言わずと知れた、クライスラーのヴァイオリンの名曲を、ラフマニノフがピアノ独奏用に編曲したものです。
「愛の悲しみ」は「愛の喜び」と一対になっていて、セットで弾かれることも多いです。
どちらも超有名!
聴けば、ああ!となります。
私は断然、「愛の悲しみ」派です。
せつなさが良いのです。
戦争の影響で、ラフマニノフは母国を捨てアメリカに渡りました。
祖国を後にして何年か後の1921年作曲です。
アメリカの香りがするのは気のせいではないでしょう。
ジャジーなけだるい和音進行を感じるのは私だけじゃないハズ。
弾いていて、ラフマニノフの苦悩のようなものをあらわしたくなるんです。
彼はピアニストとしても苦労したから。
それまでも自作の曲を演奏することはあったけど、アメリカに渡ってからは他の作曲家の作品も演奏することが多くなりました。
生活のためと思われます。
40歳を過ぎてからの、ピアニストへの転向は並大抵のものではなかったのでは、と思います。
この曲が作曲(編曲)された歳、ちょうど私の歳ぐらいなんだよなあ。
弾いていて、いろいろ人生経験を積んできた、味わいみたいなものを出したいなあと思います。
ラストは、悲しみの中、曲が終わるのではなく、長調で締められます。

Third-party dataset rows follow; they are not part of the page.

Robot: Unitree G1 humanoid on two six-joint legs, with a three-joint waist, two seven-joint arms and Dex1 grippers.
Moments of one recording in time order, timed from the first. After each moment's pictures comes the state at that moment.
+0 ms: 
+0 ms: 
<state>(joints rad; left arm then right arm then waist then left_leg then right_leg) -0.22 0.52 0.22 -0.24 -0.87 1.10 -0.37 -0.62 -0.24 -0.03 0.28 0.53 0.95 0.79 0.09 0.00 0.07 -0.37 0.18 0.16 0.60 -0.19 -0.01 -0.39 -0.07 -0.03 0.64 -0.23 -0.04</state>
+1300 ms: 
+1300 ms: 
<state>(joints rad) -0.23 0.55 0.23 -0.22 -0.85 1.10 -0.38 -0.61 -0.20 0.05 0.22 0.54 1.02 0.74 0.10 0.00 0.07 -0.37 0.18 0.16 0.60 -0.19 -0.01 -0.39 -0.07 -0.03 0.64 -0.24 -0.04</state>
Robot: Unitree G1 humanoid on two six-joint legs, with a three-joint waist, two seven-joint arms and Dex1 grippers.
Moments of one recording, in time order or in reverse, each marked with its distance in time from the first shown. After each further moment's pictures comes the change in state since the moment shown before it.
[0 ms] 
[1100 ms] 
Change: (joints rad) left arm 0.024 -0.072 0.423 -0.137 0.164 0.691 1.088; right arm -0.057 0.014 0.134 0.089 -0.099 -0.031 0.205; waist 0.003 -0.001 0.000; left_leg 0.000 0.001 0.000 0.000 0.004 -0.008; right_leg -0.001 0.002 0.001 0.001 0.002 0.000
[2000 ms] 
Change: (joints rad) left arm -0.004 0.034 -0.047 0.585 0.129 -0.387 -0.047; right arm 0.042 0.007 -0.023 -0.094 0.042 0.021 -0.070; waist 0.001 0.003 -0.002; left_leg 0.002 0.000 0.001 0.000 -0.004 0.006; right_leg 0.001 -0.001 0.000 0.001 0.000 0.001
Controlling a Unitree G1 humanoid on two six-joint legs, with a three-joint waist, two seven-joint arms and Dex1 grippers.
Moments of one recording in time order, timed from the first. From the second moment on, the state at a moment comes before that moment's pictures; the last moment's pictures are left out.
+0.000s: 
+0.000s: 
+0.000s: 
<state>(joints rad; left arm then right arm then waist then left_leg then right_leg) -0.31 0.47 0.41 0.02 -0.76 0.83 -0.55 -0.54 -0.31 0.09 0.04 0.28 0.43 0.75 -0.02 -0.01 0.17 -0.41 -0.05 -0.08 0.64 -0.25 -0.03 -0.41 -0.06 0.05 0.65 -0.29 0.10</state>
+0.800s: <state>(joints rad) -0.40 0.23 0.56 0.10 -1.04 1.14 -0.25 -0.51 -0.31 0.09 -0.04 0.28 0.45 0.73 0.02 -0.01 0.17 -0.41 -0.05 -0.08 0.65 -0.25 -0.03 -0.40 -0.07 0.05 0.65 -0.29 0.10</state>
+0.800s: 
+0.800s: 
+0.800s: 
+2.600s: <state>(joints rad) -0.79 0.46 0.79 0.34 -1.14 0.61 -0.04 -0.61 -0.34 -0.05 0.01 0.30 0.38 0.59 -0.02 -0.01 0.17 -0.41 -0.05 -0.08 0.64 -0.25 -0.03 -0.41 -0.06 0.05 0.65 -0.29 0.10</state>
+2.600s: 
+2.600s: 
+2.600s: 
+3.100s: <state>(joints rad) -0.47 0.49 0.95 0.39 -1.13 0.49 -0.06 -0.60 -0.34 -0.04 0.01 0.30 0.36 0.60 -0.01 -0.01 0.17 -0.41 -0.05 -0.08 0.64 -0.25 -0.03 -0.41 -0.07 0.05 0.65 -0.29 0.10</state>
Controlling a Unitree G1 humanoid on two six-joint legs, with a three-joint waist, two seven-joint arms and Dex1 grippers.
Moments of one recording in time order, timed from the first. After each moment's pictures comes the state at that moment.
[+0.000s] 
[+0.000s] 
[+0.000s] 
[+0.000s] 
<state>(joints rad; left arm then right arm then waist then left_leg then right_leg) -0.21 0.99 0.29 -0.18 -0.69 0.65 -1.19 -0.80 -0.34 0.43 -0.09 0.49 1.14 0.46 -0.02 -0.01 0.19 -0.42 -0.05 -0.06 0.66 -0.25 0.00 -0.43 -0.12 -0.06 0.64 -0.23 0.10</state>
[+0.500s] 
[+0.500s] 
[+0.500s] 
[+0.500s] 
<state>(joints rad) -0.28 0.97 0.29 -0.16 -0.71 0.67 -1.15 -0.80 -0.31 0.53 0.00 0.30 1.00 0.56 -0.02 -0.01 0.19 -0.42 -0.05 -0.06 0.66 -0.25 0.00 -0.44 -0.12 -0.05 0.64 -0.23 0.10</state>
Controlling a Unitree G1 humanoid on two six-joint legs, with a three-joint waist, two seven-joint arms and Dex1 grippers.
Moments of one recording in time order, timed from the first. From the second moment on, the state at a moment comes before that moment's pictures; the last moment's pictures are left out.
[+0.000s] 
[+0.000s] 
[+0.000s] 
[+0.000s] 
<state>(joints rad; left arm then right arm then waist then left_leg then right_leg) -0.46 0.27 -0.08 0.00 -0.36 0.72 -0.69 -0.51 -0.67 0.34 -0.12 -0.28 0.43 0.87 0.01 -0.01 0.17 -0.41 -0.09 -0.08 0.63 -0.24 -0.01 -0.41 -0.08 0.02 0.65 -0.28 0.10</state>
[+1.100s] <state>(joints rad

人生は捨てたもんじゃないのごとく。
聴きかたとしては、「愛の喜び」とセットで聴くもよし、ヴァイオリンのオリジナルと聴き比べるもよし。
いろんな楽しみかたがありそうです。
なお、クライスラーのオリジナルのヴァイオリン曲としては、この2曲に「美しきロスマリン」を加えて三部作とされるようです。